In quel tempo, i Giudei raccolsero delle pietre per lapidare Gesù. Gesù disse loro: «Vi ho fatto vedere molte opere buone da parte del Padre: per quale di esse volete lapidarmi?». Gli risposero i Giudei: «Non ti lapidiamo per un’opera buona, ma per una bestemmia: perché tu, che sei uomo, ti fai Dio».
Disse loro Gesù: «Non è forse scritto nella vostra Legge: “Io ho detto: voi siete dèi”? Ora, se essa ha chiamato dèi coloro ai quali fu rivolta la parola di Dio – e la Scrittura non può essere annullata -, a colui che il Padre ha consacrato e mandato nel mondo voi dite: “Tu bestemmi”, perché ho detto: “Sono Figlio di Dio”? Se non compio le opere del Padre mio, non credetemi; ma se le compio, anche se non credete a me, credete alle opere, perché sappiate e conosciate che il Padre è in me, e io nel Padre». Allora cercarono nuovamente di catturarlo, ma egli sfuggì dalle loro mani.
Ritornò quindi nuovamente al di là del Giordano, nel luogo dove prima Giovanni battezzava, e qui rimase. Molti andarono da lui e dicevano: «Giovanni non ha compiuto nessun segno, ma tutto quello che Giovanni ha detto di costui era vero». E in quel luogo molti credettero in lui.

Commento

Quelli che vogliono lapidare Gesù sono gli stessi che da secoli attendono il Cristo, il messia.

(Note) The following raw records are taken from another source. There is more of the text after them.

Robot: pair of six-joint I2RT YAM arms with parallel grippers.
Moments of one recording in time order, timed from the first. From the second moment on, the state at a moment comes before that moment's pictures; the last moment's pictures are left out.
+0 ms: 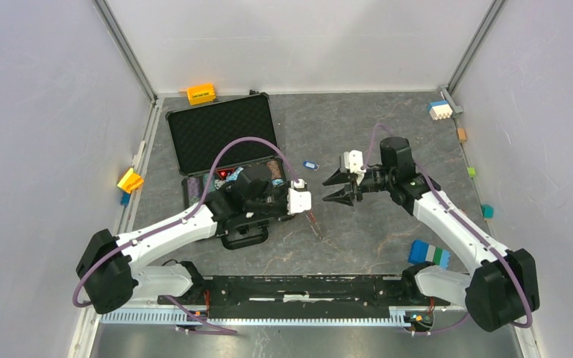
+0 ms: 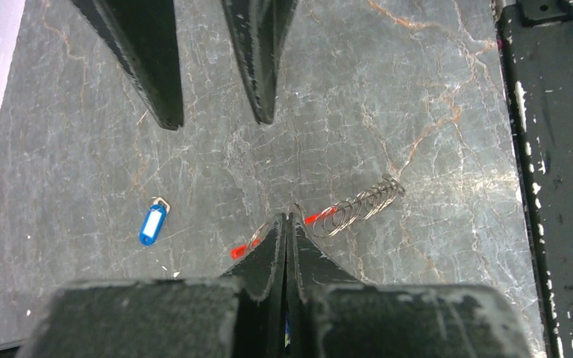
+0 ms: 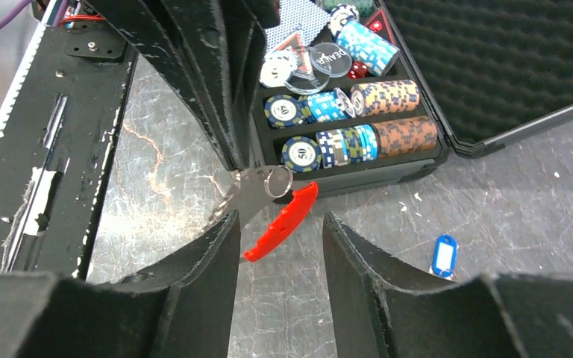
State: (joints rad) left arm -0.87 1.20 0.80 -0.07 0.47 0.63; right arm 0.36 1.17 0.81 -0.23 -1.09 -0.67
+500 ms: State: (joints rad) left arm -0.87 1.20 0.80 0.02 0.47 0.54; right arm 0.48 1.25 0.73 -0.11 -1.02 -0.61
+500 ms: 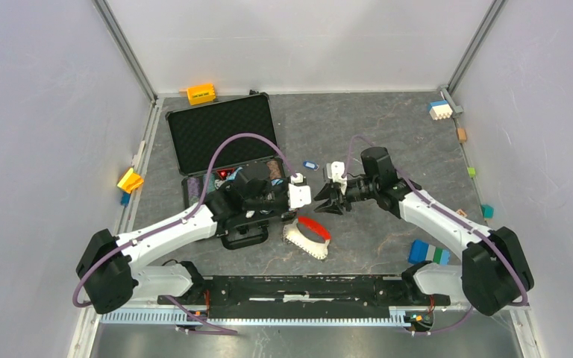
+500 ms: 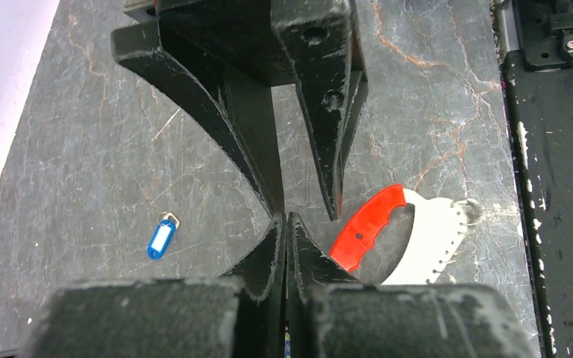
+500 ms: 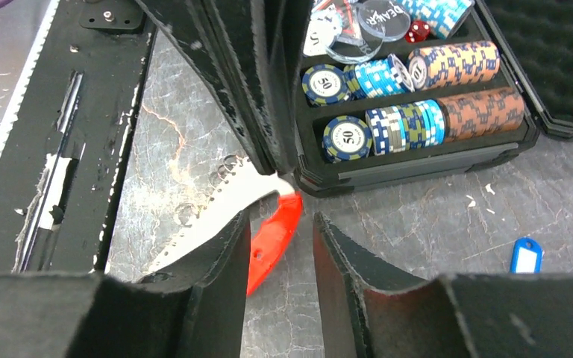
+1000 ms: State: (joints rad) left arm -0.75 1.00 0.64 -0.19 0.48 0.62; right arm 0.62 1.25 0.69 -0.21 -0.86 -0.76
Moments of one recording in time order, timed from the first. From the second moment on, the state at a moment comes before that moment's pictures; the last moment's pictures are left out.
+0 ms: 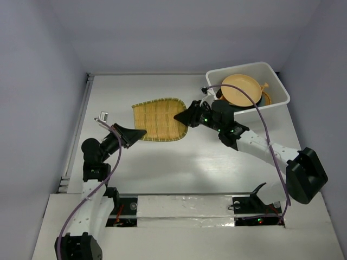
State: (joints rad) left arm 0.02 0.61 0.28 0.47 0.82 -1.21; right arm 0.68 1.39 0.93 0.32 -0.22 0.67
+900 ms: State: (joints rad) left arm -0.09 0.57 0.70 -0.31 0.52 -0.45; right arm -0.18 1.52 1.19 -0.03 -0.13 0.63
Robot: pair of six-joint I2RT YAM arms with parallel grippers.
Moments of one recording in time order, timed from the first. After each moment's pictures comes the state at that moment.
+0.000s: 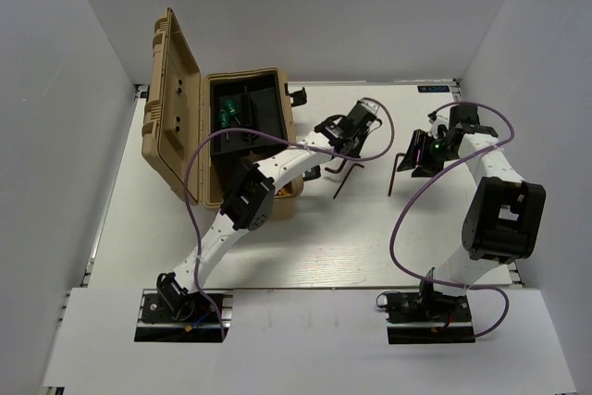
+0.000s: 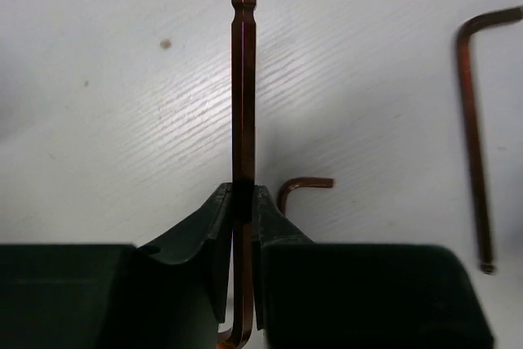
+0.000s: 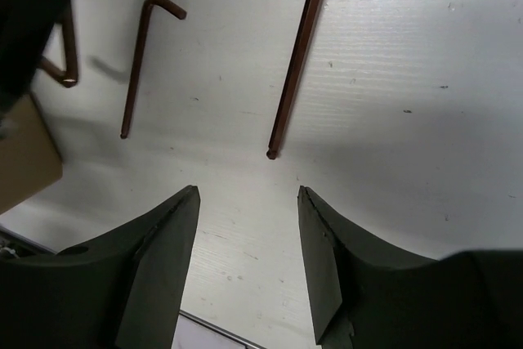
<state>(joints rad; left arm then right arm) -0.86 2.55 2.37 -0.65 -0.28 -0.25 -0.13 1.63 1.20 -0.74 -0.48 0.08</state>
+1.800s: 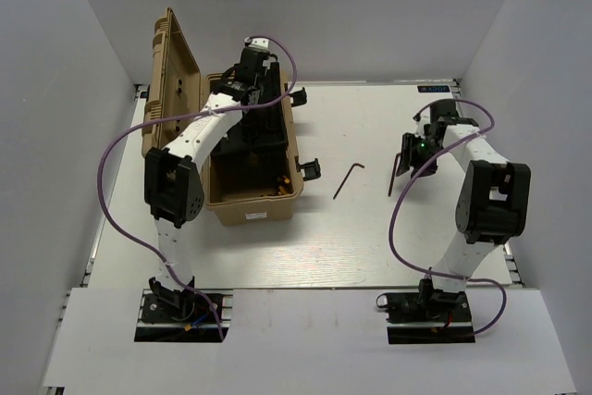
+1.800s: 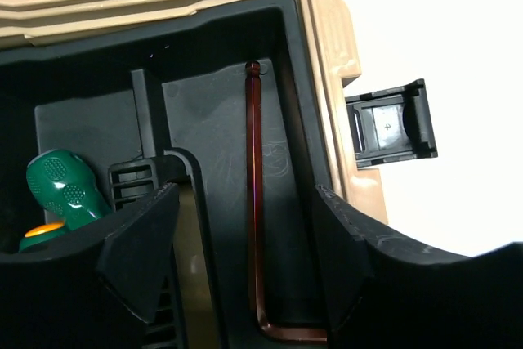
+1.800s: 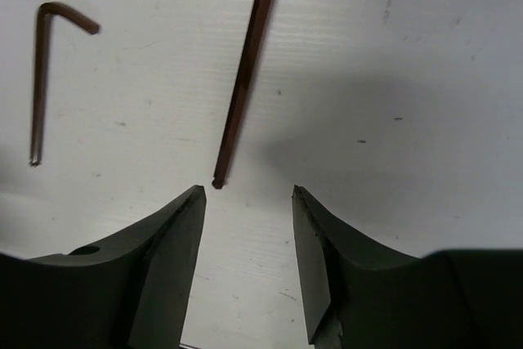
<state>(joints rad) -0.42 2.05 1.95 -0.50 -0.27 -0.25 -0.04 1.76 1.27 -0.77 -0.28 0.02</state>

Non sono disposti però ad accogliere un messia che delude le loro aspettative: il Dio degli eserciti che attendevano si presenta come un uomo vicino agli emarginati e agli ultimi. Il nostro è un Dio che lava i piedi, si fa servo, dà la vita per chi lo ha crocifisso. Il Dio-amore si rivela nelle opere di Gesù: ridona la vista ai ciechi, dona la libertà ai prigionieri e agli oppressi, si mette a fianco dei poveri.

Cosa ci aspettiamo da Dio? Ci sono opere che Gesù compie per noi attraverso le persone che incontriamo, ma abbiamo bisogno di un cuore aperto, capace di riconoscere il bene concreto che riempie le nostre giornate, disponibili ad incontrare un Dio diverso da quello che pretendiamo.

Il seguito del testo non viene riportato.